YOUR INSTRUCTIONS:
I'd like the line containing "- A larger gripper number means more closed" and every line below it, to the end of the material, repeated exactly and with nothing else.

DATA PROVIDED:
────────────────────────────────────────

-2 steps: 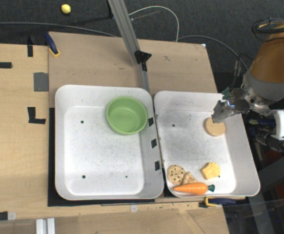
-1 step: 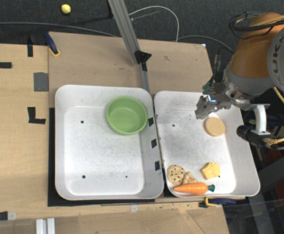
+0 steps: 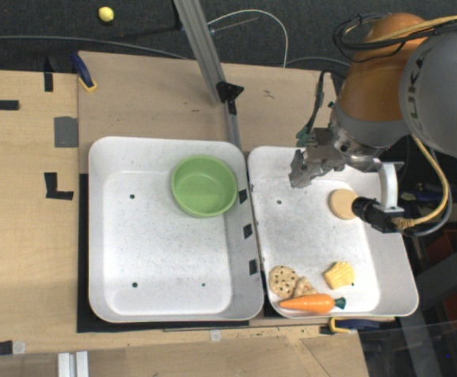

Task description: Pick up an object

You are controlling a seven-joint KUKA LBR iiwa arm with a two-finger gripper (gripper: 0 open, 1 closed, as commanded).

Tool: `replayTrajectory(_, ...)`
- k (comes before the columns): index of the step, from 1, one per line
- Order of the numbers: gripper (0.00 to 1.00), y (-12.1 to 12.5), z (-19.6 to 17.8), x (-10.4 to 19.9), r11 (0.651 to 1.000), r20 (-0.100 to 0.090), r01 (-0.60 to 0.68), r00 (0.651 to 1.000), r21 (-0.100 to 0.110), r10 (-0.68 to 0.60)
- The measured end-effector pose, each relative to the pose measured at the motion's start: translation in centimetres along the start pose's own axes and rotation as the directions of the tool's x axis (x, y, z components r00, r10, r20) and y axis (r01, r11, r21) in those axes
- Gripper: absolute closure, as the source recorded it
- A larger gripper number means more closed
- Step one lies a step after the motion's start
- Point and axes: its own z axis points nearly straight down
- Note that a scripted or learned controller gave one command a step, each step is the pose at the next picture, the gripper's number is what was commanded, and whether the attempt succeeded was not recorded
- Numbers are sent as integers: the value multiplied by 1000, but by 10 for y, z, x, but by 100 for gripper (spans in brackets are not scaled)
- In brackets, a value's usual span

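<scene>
Camera view: pincer over right bin; can't tell its opening.

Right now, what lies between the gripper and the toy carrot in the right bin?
In the camera view, bare white bin floor runs from the gripper down to the cracker, which lies just above the carrot.
</scene>
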Motion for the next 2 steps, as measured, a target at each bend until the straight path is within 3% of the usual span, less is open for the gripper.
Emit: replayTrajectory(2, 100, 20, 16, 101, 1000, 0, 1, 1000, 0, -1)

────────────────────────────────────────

ANSWER SECTION:
- A larger gripper number means more closed
- Step one lies a step after the motion's start
- Point and axes: its own z axis points nearly straight down
- Note that a scripted or learned controller gave one command a step, each step is the pose at the next picture, the gripper's number is what was commanded, and whether the attempt succeeded was not recorded
- Numbers are sent as integers: the value multiplied by 1000, but by 10 for y, z, x, but by 100 for gripper (spans in brackets are not scaled)
- In brackets, a value's usual span

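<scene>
Camera view: pincer over right bin; can't tell its opening.

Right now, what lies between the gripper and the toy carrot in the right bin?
In the camera view, bare white bin floor runs from the gripper down to the cracker, which lies just above the carrot.
</scene>
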Motion for the next 2 steps, as measured, a target at each bend until the straight path is within 3% of the usual span, less is open for the gripper.
Emit: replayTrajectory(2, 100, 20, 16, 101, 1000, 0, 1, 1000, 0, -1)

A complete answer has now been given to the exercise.